The 57,000-acre Bosque del Apache National Wildlife Refuge was established in 1939, in part because the sandhill crane had nearly vanished from the Rio Grande region about 100 miles south of Albuquerque. It was set aside as a refuge and breeding ground for migratory birds and other wildlife.

The Bosque refuge is visually stunning. Lovely mountains nearly surround the Rio Grande Valley, from the Chupadera, Magdalena and San Mateo mountains that frame the valley to the west, to the Oscura and San Andreas ranges that stand like sentries in the east. To the south is the Fra Cristobal Range.

The name "Bosque del Apache" is fitting considering the numerous cottonwood and willow woods that once lined the Rio Grande here, where Apaches used to come in hunting parties. Unfortunately, many of the native trees were killed off by an introduced species called salt cedar, also known as tamarisk. Today, refuge managers are clearing away the salt cedar in an attempt to restore native woods.

I visited the Bosque wildlife refuge two of the past three winters. Although I don't consider myself an avid birder, I do enjoy observing birds, and as a photojournalist, I love photographing them.

As I watched and listened to the birds, I couldn't help thinking that they seemed a lot like me. Like the birds, I usually head south in the winter, but in my case I pull along my home, a 30-foot fifth-wheel trailer.

During one weeklong visit to the Bosque two winters ago, I saw many wildlife spectacles. Great blue herons croaked and flew by, landing in a local drainage ditch, where they waited for their next meal of tiny fish. I saw a deer tiptoe out from behind the trees, take a sip from a nearby pond, then vanish.

One day, as the sun set and the temperature dropped dramatically, I aimed my camera, mounted with a 600-millimeter lens on a tripod, and clicked the shutter over and over again as thousands of newly arriving snow geese joined an already bulging crowd of geese. As if that weren't enough, sandhill cranes began to appear, flying low and alighting near the geese.

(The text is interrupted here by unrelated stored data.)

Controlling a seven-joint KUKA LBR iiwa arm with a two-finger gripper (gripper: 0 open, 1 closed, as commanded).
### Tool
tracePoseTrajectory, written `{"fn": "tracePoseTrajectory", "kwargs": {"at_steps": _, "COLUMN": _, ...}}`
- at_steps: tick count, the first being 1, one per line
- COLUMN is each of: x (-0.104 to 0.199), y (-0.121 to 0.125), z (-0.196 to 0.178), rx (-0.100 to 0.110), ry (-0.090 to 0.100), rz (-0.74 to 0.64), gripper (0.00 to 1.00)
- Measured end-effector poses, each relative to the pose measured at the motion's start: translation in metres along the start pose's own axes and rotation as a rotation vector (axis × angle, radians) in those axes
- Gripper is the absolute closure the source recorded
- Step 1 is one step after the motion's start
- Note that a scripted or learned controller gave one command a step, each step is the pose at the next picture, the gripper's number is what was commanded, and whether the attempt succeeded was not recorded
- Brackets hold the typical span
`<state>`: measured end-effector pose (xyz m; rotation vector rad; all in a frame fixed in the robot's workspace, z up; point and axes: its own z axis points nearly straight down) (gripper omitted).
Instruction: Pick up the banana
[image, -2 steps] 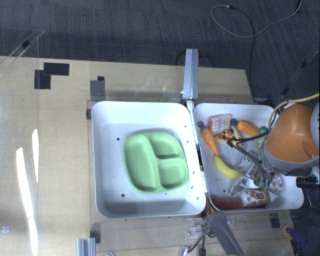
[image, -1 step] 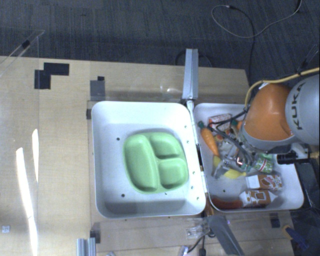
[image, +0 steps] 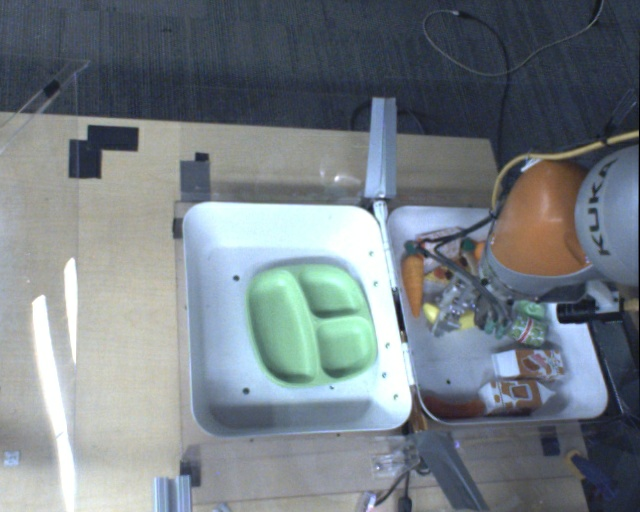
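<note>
Hovering just right of the carrot (image: 412, 282), the gripper (image: 462, 305) crowds a yellow banana (image: 436, 314); finger state unclear, so neighbouring packets (image: 520, 380) may snag instead.

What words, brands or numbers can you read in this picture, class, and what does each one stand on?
"KU", the start of a longer brand name cut off by the picture's edge: on the grey arm.
Print on the brown-and-white cartons: too blurred to read.
Label on the green can: too small to read.
</note>
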<state>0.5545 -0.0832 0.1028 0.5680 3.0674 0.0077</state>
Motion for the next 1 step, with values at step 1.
{"fn": "tracePoseTrajectory", "kwargs": {"at_steps": 1, "x": -0.0592, "y": 0.0729, "z": -0.0969, "rx": 0.004, "ry": 0.010, "rz": 0.059, "gripper": 1.00}}
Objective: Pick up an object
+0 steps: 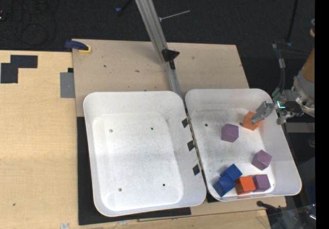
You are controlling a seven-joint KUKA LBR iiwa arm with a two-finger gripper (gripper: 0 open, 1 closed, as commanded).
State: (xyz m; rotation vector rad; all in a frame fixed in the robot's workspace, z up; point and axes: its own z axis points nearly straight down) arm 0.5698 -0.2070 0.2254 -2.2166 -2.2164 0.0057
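Reaching in from the right of the frame, the grey two-finger hand (263, 110) is touching the small orange block (250, 121) in the right white bin (205, 100), its grip impossible to judge. A glancing contact risks nudging the block away.

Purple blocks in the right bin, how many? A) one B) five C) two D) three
D: three purple blocks lie in the right bin: one near the middle, one toward the right wall, and one in the front cluster beside an orange block and the blue blocks.
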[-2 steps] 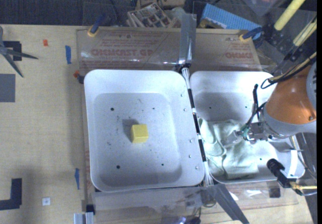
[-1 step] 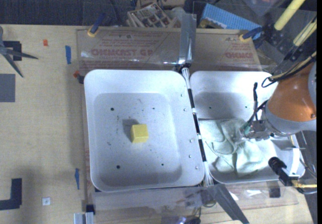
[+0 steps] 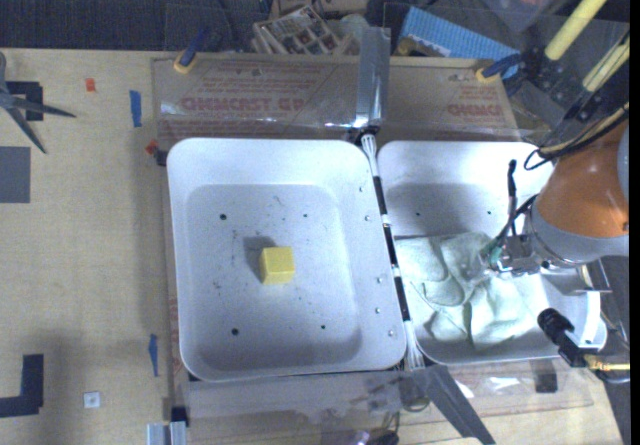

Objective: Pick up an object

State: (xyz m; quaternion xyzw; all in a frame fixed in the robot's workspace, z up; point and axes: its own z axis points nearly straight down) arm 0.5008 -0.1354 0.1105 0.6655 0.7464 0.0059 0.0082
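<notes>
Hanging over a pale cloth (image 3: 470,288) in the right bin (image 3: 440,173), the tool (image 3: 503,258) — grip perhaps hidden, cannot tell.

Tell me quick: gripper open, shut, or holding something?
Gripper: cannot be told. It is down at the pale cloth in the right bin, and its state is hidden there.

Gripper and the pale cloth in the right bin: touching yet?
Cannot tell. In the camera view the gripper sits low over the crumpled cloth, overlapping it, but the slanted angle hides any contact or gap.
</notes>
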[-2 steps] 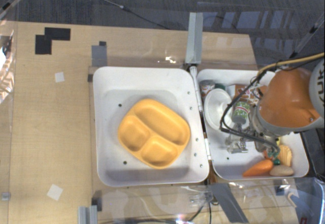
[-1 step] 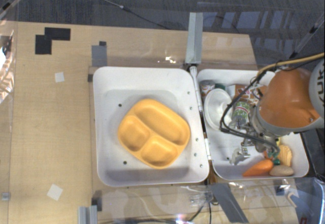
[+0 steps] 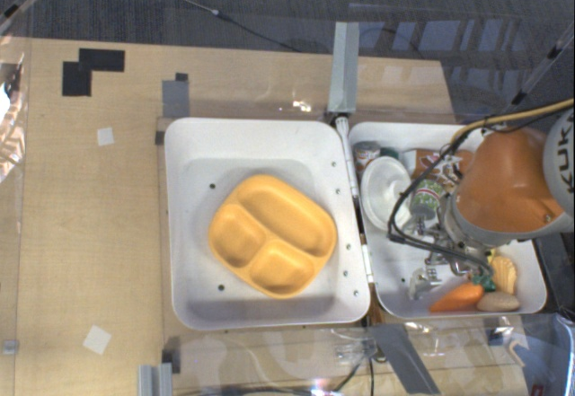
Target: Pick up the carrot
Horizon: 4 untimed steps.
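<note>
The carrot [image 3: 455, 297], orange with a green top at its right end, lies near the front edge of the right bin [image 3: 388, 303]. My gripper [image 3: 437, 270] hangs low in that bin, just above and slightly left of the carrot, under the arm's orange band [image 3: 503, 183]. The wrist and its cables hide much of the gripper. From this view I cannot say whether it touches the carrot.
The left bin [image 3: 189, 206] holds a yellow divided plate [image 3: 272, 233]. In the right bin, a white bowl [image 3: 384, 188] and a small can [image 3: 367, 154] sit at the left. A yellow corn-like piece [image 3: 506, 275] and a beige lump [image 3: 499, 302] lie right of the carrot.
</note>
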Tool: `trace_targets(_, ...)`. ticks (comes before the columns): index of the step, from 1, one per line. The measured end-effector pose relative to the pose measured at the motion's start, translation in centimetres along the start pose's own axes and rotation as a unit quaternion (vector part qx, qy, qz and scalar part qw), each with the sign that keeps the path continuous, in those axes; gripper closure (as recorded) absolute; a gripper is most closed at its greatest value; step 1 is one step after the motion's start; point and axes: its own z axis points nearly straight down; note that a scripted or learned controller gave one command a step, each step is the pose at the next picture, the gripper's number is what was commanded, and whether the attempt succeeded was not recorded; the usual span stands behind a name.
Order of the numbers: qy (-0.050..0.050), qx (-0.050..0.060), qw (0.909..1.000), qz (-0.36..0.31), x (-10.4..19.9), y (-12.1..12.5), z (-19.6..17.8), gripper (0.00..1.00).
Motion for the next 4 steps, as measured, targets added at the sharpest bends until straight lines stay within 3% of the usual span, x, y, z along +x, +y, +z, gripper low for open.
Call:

Several visitors stopped to watch the spectacle as the setting sun painted the birds a pastel pink. Soon the performance was over. Darkness fell upon the quiet waters, and I had to leave. But I knew I'd be back the next day to witness the same.

Sometimes the winter weather was quite pleasant at the Bosque; in fact, I donned shorts on more than one occasion. But cold can attack here, and because the refuge is open an hour before sunrise, especially in the morning I was always prepared with several layers of clothes and a warm jacket.

During my second trip to the Bosque, I stayed warm by parking my trailer at the Bosque Bird Watcher's RV park, a few minutes north of the refuge visitor center, just outside the refuge boundary. The RV hookups powered my two electric heaters and my microwave.